EUROPEE, la tribuna elettorale di SinistraxMilano presenta: Piero Graglia – Partito Democratico

EUROPEE, la tribuna elettorale di SinistraxMilano presenta: Piero Graglia – Partito Democratico

Abbiamo deciso di non dare indicazioni di voto, come si conviene alla nostra associazione plurale dove sono tante (praticamente tutte) le anime della sinistra, ma non possiamo di certo essere distratti rispetto ad una scadenza elettorale che sembra sempre più importante per il futuro dell’Europa e dell’Italia.

Quindi abbiamo pensato di presentarvi alcuni candidati delle liste che si riferiscono in maniera larga alla sinistra o al centrosinistra.

Ecco le risposte alle nostre domande di Piero Graglia della lista Partito Democratico – Siamo Europei

1. CI RACCONTI CHI SEI E 3 PUNTI DEL TUO PROGRAMMA ELETTORALE?
Sono Piero Graglia, candidato indipendente nelle liste del PD alle prossime elezioni europee. Insegno storia dell’integrazione europea e storia delle relazioni internazionali alla Statale.
Ho studiato in particolare la storia dei movimenti federalisti e di alcuni suoi esponenti principali, tra i quali Altiero Spinelli, del quale sono biografo.
Il mio programma è molto semplice. L’Unione è di fronte a un bivio: o resta inadeguata oppure l’Unione avvia un processo di riforma dei trattati che aumenti i poteri dell’organo rappresentativo eletto (il Parlamento) e tolga ai governi degli Stati membri il sostanziale potere di veto rappresentato dal voto all’unanimità.
Solo una federazione europea può infatti affrontare quei problemi e quei temi che gli stati membri non possono più gestire in maniera efficace: politica estera, difesa, politica economica, politica fiscale coerente e omogenea, tutela dei diritti, tutela del lavoro, lotta alla povertà, redistribuzione della ricchezza. La moneta unica e il mercato unico non bastano più.
2. PERCHE’ L’EUROPA
 l’Unione europea deve approfondire la sua integrazione perché solo in questo modo può essere un attore credibile e valido nello scenario internazionale, dominato da realtà continentali che non le sono amiche: né gli Stati Uniti, né la Cina né la Russia amano l’Unione, e di questo dobbiamo essere pienamente consapevoli; di certo un’Unione dominata dalla cacofonia di 28 diverse politiche nazionali e confliggenti diversi interessi non può neppure pensare di confrontarsi con realtà continentali solide e omogenee.
3. COSA FARAI PER MILANO QUANDO SARAI IN EUROPA?
l’Unione europea ha già fatto molto per Milano e il suo territorio, garantendo l’ancoraggio della città a realtà appartenenti all’Europa centro-settentrionale e intervenendo con molteplici programmi e fondi, come il FSE e il FESR, per rispondere alle necessità del territorio e del tessuto produttivo milanese. Tuttavia Milano non può restare un’isola relativamente felice all’interno di un’Italia che va alla deriva: non avrà la forza di invertire il declino italiano e rischierà, alla lunga, di esserne trascinata.
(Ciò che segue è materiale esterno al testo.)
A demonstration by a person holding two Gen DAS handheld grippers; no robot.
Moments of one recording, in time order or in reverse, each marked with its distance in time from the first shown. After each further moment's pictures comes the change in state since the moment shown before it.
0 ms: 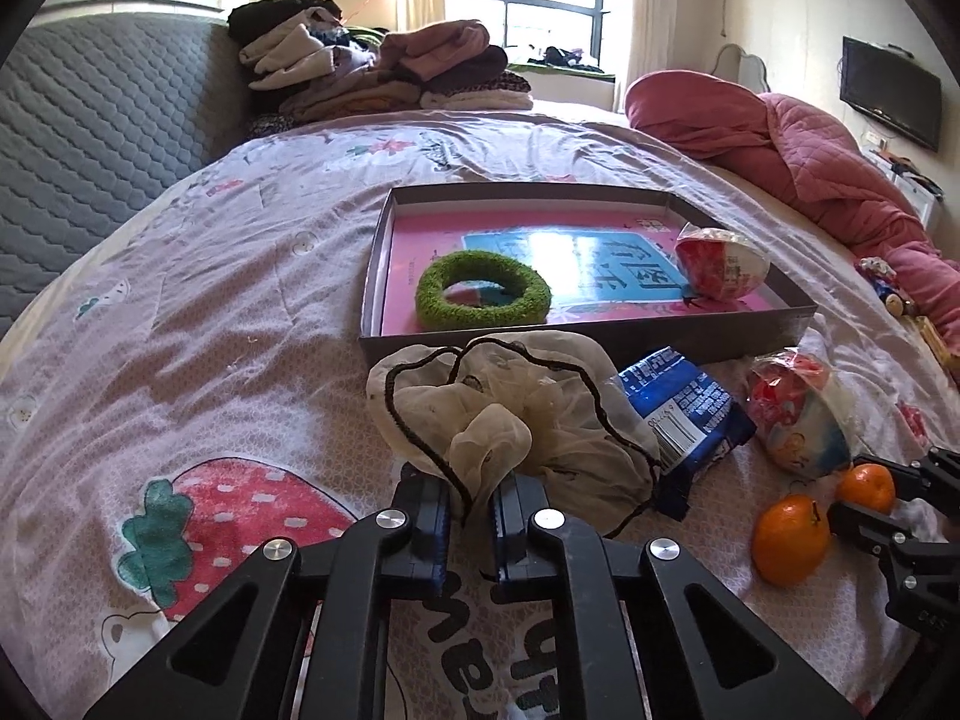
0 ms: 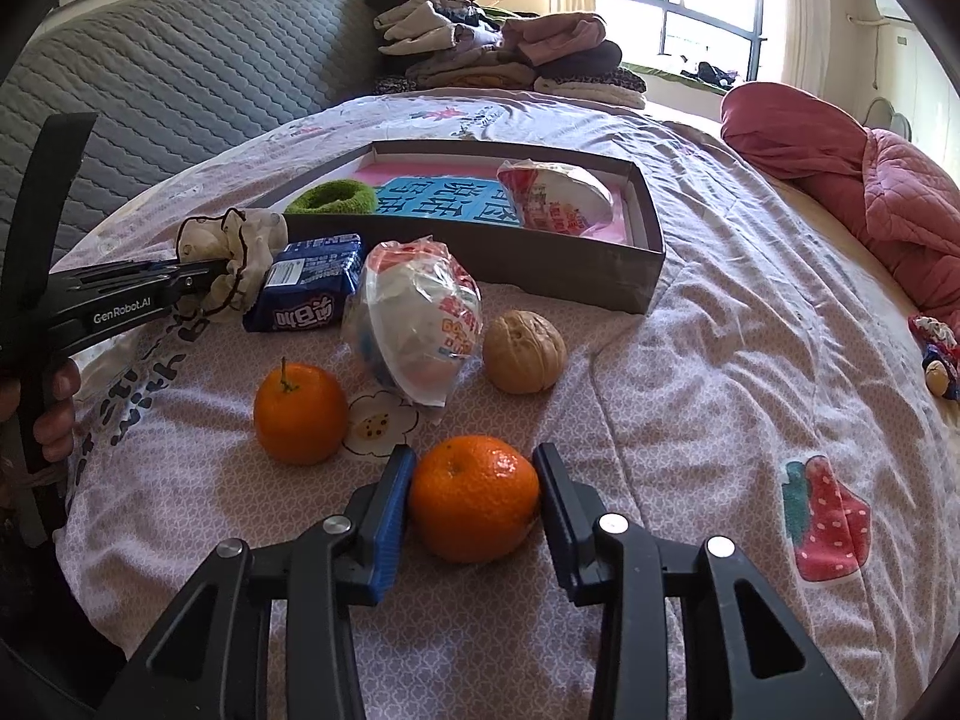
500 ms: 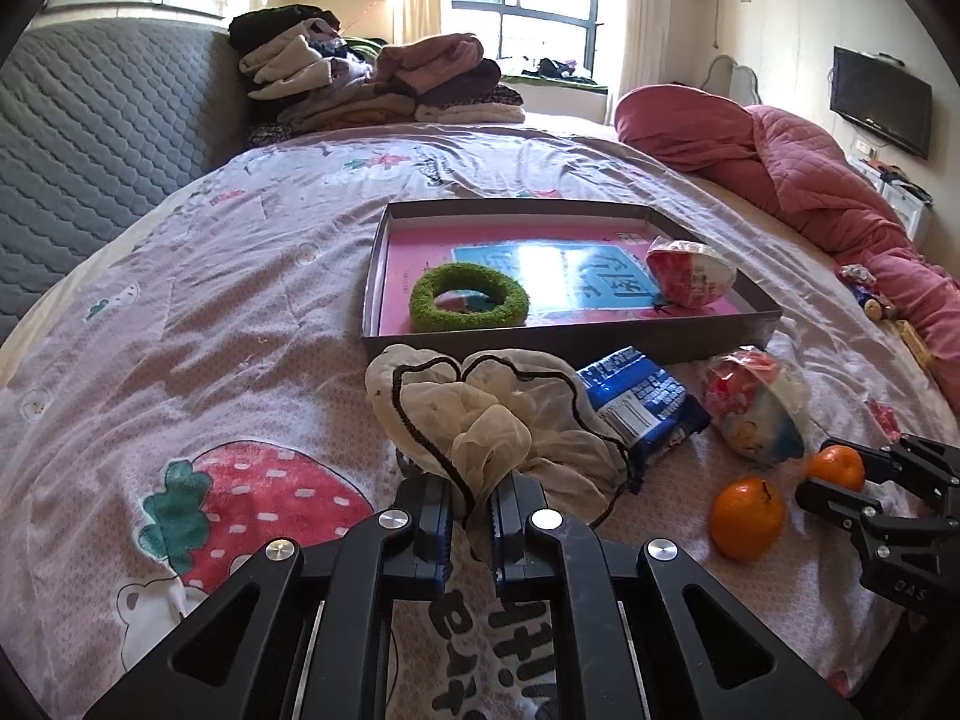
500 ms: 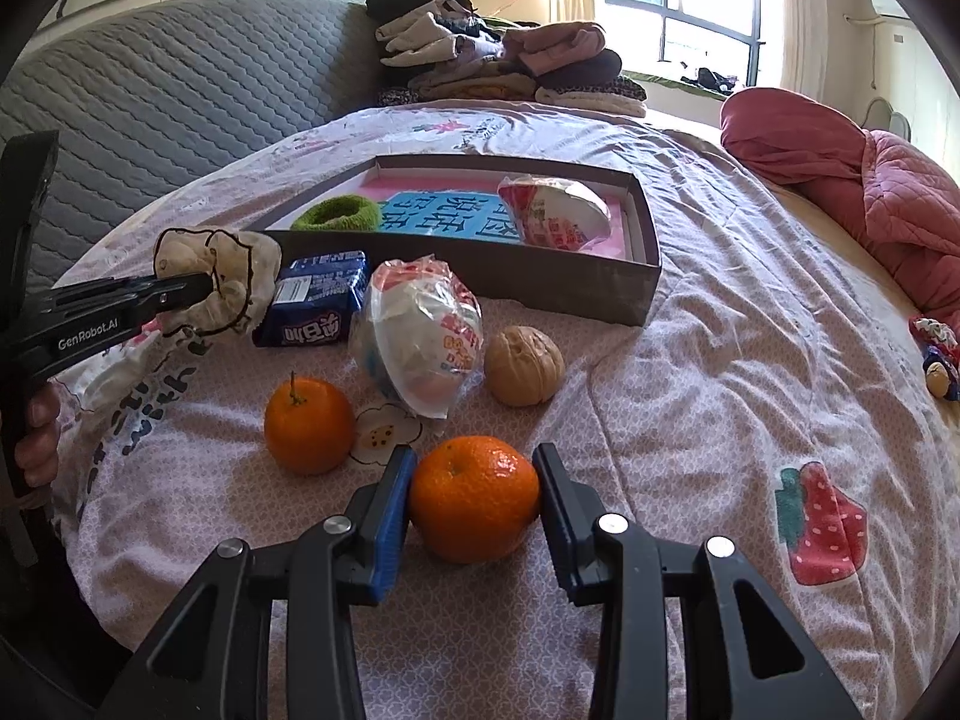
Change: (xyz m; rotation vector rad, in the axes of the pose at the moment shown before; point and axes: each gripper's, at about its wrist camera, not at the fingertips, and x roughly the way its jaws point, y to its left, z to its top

Forse la domanda più corretta è quindi cosa si può fare per esportare, nel resto del Paese le buone pratiche di gestione degli aiuti europei, la sensibilità verso l’accoglienza e l’integrazione, la solidarietà che caratterizzano il modello milanese. Come parlamentare europeo potrò accompagnare questo processo ma non orientarlo: per il sistema istituzionale dell’Unione il PE non ha il potere di decidere nuovi interventi verso i Paesi membri, tanto meno verso una singola città; ma avviare una riforma dei trattati per approfondire il processo di integrazione verso una federalizzazione dell’Unione rappresenterà il miglior contributo da offrire per Milano, per l’Italia e per l’Europa stessa.